> **Records contained in a dataset**:

------------------------

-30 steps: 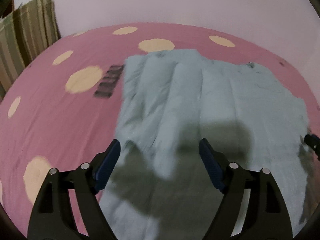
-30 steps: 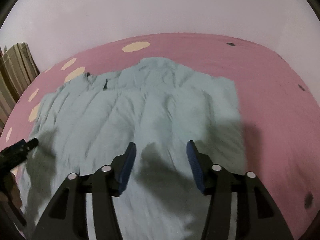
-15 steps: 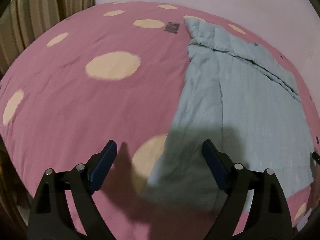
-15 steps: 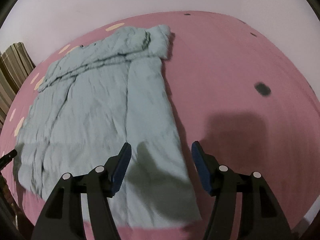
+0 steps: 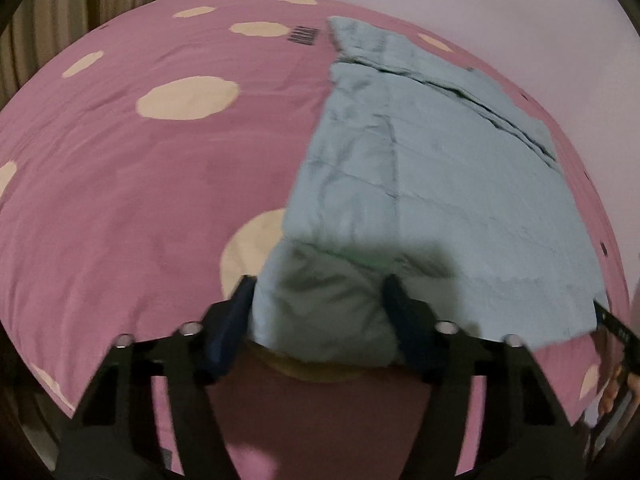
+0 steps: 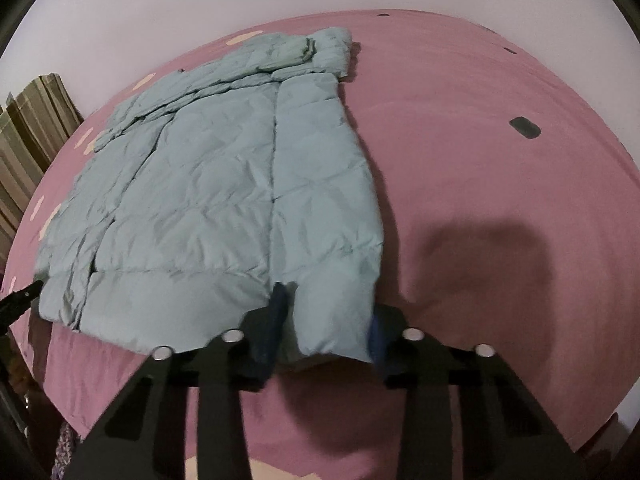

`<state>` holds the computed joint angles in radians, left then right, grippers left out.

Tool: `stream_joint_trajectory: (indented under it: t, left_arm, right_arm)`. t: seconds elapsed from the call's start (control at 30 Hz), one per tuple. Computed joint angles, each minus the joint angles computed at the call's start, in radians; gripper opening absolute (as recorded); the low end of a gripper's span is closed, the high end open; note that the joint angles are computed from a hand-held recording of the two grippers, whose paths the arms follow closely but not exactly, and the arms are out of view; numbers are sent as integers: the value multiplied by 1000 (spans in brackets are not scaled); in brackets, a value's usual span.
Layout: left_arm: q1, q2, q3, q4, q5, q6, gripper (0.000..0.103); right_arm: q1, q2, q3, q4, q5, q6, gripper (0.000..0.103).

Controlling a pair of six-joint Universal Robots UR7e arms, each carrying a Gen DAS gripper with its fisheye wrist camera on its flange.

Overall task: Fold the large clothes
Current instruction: 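Grasp the hem with both tools and lift it toward the collar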

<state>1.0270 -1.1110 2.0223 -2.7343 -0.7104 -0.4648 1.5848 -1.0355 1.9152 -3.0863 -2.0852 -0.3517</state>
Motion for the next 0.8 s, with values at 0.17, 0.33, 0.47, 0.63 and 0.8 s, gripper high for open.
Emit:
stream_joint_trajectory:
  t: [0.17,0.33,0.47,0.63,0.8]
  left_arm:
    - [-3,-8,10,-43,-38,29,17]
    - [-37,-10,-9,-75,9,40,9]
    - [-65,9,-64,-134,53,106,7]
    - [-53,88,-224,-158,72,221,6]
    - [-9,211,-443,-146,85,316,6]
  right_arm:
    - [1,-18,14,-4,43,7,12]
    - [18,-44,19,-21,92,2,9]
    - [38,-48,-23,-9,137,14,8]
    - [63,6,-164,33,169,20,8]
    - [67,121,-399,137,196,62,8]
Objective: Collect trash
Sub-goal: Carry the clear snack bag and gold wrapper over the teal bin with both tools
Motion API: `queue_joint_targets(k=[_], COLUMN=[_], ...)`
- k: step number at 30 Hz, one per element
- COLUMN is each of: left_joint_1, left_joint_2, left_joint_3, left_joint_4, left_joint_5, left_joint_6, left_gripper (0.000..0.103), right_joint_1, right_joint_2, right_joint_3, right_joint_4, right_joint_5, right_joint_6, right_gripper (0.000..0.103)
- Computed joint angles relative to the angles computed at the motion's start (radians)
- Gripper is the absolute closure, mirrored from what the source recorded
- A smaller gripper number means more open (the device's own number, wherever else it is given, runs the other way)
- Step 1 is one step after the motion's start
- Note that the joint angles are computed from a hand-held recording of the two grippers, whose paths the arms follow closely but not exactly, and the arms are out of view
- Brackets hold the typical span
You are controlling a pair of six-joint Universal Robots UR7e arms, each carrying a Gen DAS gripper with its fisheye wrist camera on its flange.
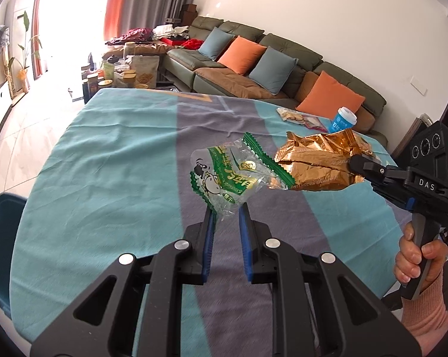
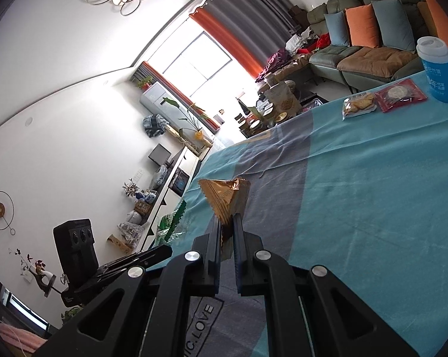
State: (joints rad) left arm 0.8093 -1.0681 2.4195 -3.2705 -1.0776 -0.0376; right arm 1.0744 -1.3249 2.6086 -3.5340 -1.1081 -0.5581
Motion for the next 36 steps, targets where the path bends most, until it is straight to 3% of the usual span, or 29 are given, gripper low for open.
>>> queue_joint_targets(k=[13, 36], left_joint_1=[-0.014, -0.042], left_joint_2=[-0.064, -0.109], left_joint_3=[0.069, 0.113], left_joint_4=[-0.023, -0.017], left_joint_5=[0.054, 0.102], left_joint_6=[-0.024, -0.051], left_gripper=[0.086, 0.086], right_joint_1=[0.056, 0.091], right_joint_2=[0.055, 0.104], right_joint_3=[-0.014, -0.063], right_joint_4=[-0.004, 0.042], right_joint_5=[-0.013, 0.006], right_joint_6=[0.013, 0.027], right_gripper=[0.097, 0.097])
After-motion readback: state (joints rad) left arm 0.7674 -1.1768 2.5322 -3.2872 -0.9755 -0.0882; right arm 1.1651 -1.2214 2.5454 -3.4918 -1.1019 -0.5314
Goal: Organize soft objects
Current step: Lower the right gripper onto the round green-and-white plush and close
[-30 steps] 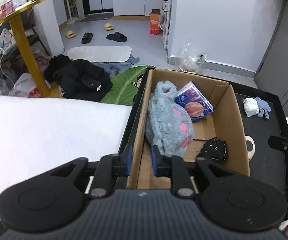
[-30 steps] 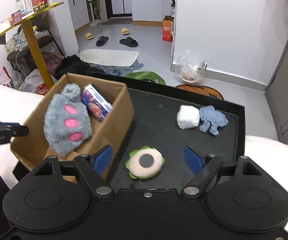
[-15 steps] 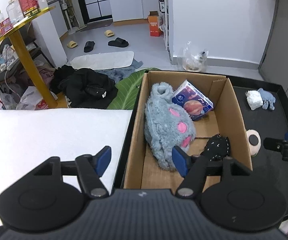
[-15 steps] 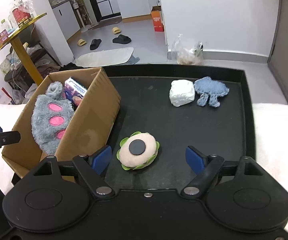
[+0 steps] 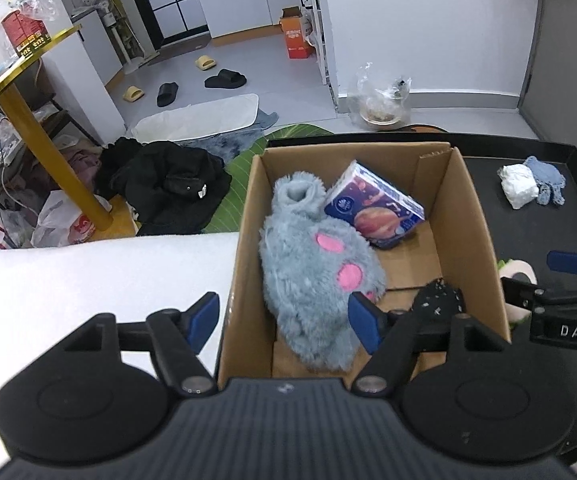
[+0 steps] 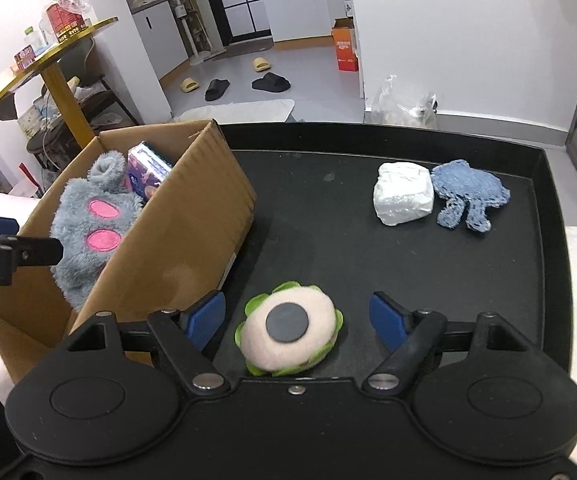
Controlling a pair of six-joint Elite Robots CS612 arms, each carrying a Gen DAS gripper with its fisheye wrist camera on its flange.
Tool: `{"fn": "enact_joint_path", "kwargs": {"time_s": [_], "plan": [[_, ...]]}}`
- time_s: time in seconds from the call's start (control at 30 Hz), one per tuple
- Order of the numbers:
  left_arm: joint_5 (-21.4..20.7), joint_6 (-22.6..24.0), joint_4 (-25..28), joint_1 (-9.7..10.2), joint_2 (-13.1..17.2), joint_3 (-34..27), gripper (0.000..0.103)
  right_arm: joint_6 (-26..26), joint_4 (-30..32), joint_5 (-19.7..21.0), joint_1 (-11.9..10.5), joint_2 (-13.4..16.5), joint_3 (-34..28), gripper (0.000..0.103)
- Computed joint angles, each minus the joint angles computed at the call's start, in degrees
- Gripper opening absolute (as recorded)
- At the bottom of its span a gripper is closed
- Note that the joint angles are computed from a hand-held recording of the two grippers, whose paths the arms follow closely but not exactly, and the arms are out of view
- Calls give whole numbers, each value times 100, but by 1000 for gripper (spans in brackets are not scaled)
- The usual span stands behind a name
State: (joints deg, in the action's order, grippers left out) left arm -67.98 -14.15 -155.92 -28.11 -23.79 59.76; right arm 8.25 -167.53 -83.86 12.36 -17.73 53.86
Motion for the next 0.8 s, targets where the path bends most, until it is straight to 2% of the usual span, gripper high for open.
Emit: {"fn": "enact_joint_path", "kwargs": {"time_s": [0.13,0.3,0.47,0.6,0.8], "plan": [[-7,-212,240,32,37,-109,70,-172,131,-106,33,68,-110,77],[-36,-255,346,55,39,-109,70,-785,212,-483,136,73,-134,72],[-11,-245,264,46,27,-71,70,-1195,238,-575,178,31,-58,54],[-29,-230,185,37,-16,5,70,-1383,230,-698,217,-17,14,51],[-140,-288,16,46,-130,188,70,-1411,166,-793,215,-90,152,39]]}}
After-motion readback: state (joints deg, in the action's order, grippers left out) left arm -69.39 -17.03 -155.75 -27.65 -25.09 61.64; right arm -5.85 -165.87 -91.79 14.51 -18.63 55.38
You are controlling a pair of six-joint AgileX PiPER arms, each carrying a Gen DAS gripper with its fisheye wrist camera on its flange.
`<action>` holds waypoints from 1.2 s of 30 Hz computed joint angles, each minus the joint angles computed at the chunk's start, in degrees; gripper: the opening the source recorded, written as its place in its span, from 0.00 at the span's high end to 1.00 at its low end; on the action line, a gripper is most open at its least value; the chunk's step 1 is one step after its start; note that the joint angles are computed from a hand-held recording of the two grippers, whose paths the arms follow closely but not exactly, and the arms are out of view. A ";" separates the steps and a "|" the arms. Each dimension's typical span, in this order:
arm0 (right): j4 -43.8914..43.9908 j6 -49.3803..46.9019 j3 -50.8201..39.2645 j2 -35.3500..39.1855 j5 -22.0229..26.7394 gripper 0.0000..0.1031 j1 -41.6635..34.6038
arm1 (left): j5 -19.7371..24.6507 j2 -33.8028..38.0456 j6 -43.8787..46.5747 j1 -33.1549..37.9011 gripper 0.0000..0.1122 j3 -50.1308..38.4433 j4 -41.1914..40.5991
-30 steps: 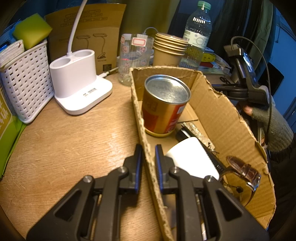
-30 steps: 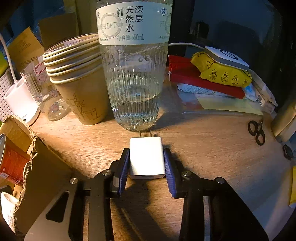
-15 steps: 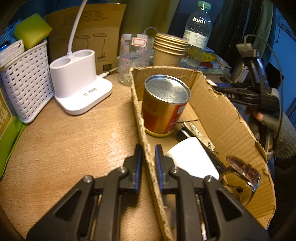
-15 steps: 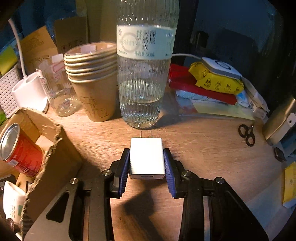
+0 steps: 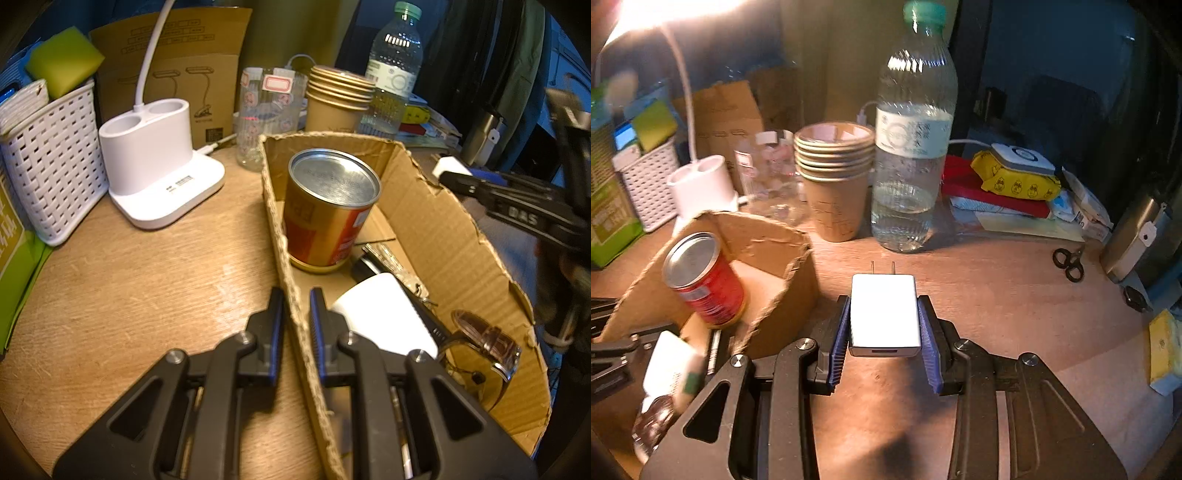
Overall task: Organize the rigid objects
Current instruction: 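Close the right gripper on the white charger and lift it, then carry the charger over the box and lower it inside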
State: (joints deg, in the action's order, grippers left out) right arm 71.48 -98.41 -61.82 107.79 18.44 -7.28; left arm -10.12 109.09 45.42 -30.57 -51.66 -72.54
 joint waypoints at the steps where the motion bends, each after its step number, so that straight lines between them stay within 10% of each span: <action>1: 1.37 -1.52 0.91 -0.81 0.18 0.64 -0.11 | -0.02 0.01 0.08 -0.02 0.86 -0.01 -0.09; 36: 6.94 -10.67 14.65 -12.65 -1.39 0.64 10.98 | -0.02 0.00 0.14 -0.03 0.86 -0.01 -0.15</action>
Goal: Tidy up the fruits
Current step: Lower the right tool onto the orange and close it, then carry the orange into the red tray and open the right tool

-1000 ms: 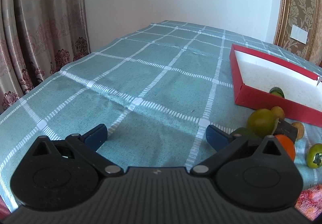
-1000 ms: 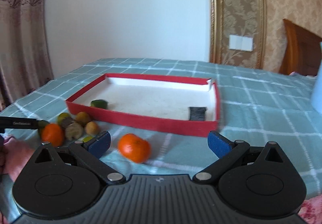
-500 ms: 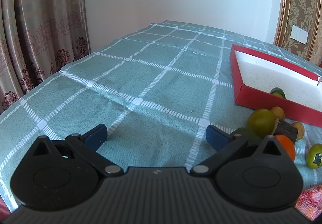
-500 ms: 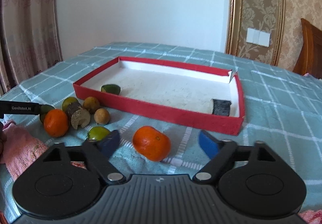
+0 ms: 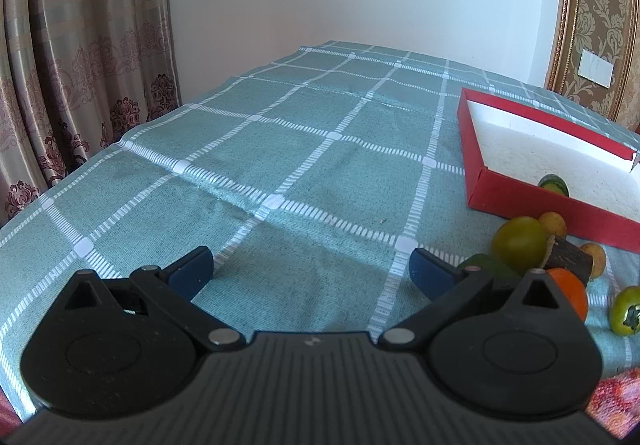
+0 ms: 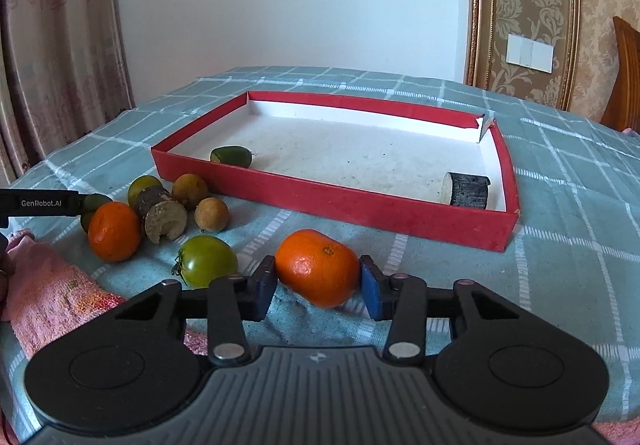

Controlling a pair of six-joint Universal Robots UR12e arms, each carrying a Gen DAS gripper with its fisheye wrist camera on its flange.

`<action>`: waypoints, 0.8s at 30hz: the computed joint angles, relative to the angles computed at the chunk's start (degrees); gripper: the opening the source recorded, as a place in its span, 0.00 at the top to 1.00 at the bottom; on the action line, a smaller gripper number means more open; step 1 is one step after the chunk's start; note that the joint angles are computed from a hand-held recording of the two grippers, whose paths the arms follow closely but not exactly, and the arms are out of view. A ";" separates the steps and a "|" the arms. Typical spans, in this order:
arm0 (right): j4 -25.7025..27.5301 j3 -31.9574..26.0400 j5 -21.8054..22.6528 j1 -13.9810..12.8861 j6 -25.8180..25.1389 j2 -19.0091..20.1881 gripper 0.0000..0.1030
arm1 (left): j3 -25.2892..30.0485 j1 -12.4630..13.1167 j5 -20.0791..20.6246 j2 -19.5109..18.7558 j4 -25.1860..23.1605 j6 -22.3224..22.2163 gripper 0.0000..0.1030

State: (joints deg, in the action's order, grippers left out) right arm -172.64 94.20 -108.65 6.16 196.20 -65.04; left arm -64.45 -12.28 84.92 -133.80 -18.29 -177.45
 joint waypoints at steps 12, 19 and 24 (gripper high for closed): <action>-3.72 -0.19 -2.50 -0.26 -0.22 -0.76 0.59 | 0.04 -0.02 0.07 -0.01 -0.05 0.00 0.00; -2.44 -3.38 -3.59 -1.32 -1.12 0.26 0.59 | 0.06 -0.02 0.07 -0.03 -0.05 0.00 0.00; -0.02 -5.89 -4.18 -2.17 -0.98 1.66 0.59 | 0.04 -0.03 0.09 -0.01 -0.07 0.01 0.00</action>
State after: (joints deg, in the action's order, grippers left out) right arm -172.66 88.31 -112.83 3.99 195.22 -63.38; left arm -64.41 -12.30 85.01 -133.81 -18.35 -177.44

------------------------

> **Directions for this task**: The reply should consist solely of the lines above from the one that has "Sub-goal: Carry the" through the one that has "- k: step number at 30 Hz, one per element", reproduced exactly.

> **Answer section**:
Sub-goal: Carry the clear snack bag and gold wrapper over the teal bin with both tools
Motion API: `queue_joint_targets(k=[_], COLUMN=[_], ...)`
- k: step number at 30 Hz, one per element

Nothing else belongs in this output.